Sunday, October 23, 2011
Beautiful Burty
I promised an update so here it is:
I now live in Burty, Ukraine. I am
about 2 hours (by bus) south east of Kiev. My cluster mates (Drew, Sam,
Caitlin, and Anna) and I learn Ukrainian for about 4 hours per day along with
technical sessions about safety, culture, and teaching. We spend a lot of time
together with our language teacher, Sasha, and other instructors. Sasha is a
wonderful guide through a complicated yet beautiful language that I continue to
butcher. Someday, with continued encouragement and giggles from peers I know
Ukrainian and I will be on speaking terms. My dream is to be a long winded
story teller in multiple languages.
I left my parents house for the
Louisville airport just a few weeks ago. My life has transformed
into a polar opposite state. Instead of a queen size bed, my own car, private
bathroom in a two story heated home, I now live on a small farm with 7 pigs, 10
geese, 2 cats, 2 dogs, 2 rabbits, and too many chickens to count. My host
family and I have already eaten a few of our feathery animals. This past Friday
was a holy day to mark the end of harvest (and sadly the start of winter!) so
my host mother took us to church with her. It was magical. Chanting. Blessing
of candles. The church is beautiful inside and out. My host mother rushed my
camera and I around to ensure "her Cassie" got good photos. I greatly
appreciated that she could explain to the priest and others I am a photographer
not a crazy lady holding a big, black box. For the big holiday, my host father
killed one of our geese last week and I got to help while photographing. It was
a very interesting process. Since I already help him working our large
vegetable fields and feeding all our beasts it made sense I should help kill
one of them. Right? My host mother also taught me how to make a sort of bun
sandwich with meat or apples inside. While we cooked and stuffed dough and
baked, I counted or identified each ingredient in Ukrainian or identified each
object in the kitchen. Her kitchen is quite small so I nailed that vocab.

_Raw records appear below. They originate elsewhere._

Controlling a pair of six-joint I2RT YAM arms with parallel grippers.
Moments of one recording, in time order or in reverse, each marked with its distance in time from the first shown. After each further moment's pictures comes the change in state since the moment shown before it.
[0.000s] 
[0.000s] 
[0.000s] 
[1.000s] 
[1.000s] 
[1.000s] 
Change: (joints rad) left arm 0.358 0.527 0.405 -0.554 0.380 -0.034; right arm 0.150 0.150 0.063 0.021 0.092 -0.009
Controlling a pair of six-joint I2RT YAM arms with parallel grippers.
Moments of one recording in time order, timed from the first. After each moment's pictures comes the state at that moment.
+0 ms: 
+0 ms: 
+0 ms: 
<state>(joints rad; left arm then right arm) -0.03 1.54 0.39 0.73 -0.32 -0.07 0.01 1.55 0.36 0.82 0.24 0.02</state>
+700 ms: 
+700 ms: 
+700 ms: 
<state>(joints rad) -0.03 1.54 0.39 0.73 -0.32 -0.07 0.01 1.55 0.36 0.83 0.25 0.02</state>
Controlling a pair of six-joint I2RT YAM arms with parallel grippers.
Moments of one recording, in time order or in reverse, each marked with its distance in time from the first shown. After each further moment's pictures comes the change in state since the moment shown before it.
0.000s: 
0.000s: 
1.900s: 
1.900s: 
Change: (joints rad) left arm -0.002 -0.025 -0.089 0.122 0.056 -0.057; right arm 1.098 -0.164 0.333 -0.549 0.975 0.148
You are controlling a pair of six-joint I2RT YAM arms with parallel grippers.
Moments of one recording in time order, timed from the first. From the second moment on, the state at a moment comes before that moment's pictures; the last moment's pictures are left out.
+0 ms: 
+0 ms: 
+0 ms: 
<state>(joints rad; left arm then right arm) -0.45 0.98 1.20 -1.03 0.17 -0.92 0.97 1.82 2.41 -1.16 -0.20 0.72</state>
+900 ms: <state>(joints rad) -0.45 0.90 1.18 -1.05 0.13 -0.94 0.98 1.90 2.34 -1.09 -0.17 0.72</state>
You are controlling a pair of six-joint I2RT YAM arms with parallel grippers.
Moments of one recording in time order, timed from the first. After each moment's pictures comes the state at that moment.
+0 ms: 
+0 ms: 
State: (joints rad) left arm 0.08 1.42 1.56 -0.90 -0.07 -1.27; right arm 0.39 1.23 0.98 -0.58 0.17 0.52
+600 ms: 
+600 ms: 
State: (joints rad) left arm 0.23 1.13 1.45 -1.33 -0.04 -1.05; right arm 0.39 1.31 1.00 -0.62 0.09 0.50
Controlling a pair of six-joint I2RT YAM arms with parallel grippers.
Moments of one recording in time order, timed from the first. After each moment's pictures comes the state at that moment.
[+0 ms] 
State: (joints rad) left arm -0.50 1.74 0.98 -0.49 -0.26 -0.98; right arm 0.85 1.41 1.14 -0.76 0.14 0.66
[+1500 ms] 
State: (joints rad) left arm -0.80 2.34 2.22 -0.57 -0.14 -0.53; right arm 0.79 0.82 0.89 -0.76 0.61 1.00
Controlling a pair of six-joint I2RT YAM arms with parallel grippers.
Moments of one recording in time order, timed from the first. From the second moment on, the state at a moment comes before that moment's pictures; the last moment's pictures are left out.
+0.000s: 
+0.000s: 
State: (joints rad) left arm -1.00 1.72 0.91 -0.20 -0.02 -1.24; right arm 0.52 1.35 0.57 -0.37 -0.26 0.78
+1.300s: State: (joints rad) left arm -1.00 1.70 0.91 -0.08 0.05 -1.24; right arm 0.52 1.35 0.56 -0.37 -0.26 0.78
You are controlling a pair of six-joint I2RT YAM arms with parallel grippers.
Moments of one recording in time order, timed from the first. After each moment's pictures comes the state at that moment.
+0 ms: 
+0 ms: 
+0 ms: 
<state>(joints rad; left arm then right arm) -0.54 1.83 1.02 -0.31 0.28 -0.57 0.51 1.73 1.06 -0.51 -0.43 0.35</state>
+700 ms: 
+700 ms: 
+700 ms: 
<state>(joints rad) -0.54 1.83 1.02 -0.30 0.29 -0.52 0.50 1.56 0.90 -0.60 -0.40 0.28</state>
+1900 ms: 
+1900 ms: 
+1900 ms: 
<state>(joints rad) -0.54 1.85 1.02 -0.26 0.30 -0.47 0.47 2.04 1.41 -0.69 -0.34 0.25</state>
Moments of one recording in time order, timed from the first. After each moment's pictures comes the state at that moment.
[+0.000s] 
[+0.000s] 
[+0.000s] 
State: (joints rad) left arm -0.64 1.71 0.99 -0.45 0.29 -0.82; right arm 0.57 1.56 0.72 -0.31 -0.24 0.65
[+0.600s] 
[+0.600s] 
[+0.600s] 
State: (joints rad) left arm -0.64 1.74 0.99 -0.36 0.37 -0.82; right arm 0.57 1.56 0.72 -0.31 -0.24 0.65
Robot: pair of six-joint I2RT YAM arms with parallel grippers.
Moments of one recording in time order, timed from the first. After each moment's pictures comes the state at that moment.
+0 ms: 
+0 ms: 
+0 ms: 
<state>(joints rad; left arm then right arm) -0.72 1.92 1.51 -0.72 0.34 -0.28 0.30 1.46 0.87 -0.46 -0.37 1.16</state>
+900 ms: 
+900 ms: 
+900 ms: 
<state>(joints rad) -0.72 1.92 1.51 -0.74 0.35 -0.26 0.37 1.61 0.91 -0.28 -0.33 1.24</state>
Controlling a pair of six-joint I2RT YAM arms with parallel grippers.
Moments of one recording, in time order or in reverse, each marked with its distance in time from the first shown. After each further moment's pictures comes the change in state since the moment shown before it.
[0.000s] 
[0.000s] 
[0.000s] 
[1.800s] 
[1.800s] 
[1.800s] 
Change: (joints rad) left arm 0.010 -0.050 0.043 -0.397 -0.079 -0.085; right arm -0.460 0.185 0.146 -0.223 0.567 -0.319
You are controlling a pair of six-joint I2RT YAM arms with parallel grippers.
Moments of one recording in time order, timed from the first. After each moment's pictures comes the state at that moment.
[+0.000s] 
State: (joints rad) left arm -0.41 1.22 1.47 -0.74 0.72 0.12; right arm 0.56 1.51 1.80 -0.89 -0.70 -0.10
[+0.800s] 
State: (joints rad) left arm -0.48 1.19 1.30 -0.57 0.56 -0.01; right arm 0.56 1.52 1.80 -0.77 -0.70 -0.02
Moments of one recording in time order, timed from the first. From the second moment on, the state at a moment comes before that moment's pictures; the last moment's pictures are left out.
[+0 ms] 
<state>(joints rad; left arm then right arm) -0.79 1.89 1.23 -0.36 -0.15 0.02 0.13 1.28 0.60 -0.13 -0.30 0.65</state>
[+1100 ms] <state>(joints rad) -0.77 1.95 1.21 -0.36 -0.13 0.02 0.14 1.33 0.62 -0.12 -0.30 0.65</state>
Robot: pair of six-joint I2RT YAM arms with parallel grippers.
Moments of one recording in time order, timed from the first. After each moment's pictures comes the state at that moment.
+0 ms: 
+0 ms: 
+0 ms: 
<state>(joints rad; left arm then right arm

Despite some very maddening and/or awkward moments with my host parents during
my first week in their house - the heat broke, I discovered showering is an
weekly occurrence, communication was very difficult - I am swiftly loving in
love with Moms and Pops (my nicknames for them) each day.
I share Ukrainian class and teaching and living
and hanging out with Drew from Houston, Caitlin from Seattle, Sam from Miami,
and Anna from DC. Our instructor and my roommate, Sasha, is a great man. The
bond within our classroom has already grown tight and thick. We share stories
of confusion and challenges as well as our personal victories over language,
culture mishaps, our outhouses, or crazy neighbor dogs. We've established
Friday Movie Night and survived an Ukrainian cooking day together. After
spending some time with other Peace Corps training staff and clusters, we
realized - individually and in mutual agreement - we are very happy to be
together. Our combination of experience, intelligence, personalities, and
differing histories seems to be shaping up into a unstoppable force. We are
pushing through our issues with outhouses, cold weather, and being
misunderstood most every moment. After only these few weeks, our unity has been
called in play to defend each other in discussions or create solutions to
issues in our lives and our village. It's maddening to walk all over town
searching for the ingredients for dinner but wandering with each other isn't so
bad. In addition, Burty is amazingly beautiful. Most days I look forward to
finding free time to get lost with my camera or Ipod.
My internet connection is,
currently, borrowed and bad so uploading photos is impossible. For that, I am
truly sorry. I have many frames ready to share as soon as I am able. I hope my
words are enough for now! All my love to all of you!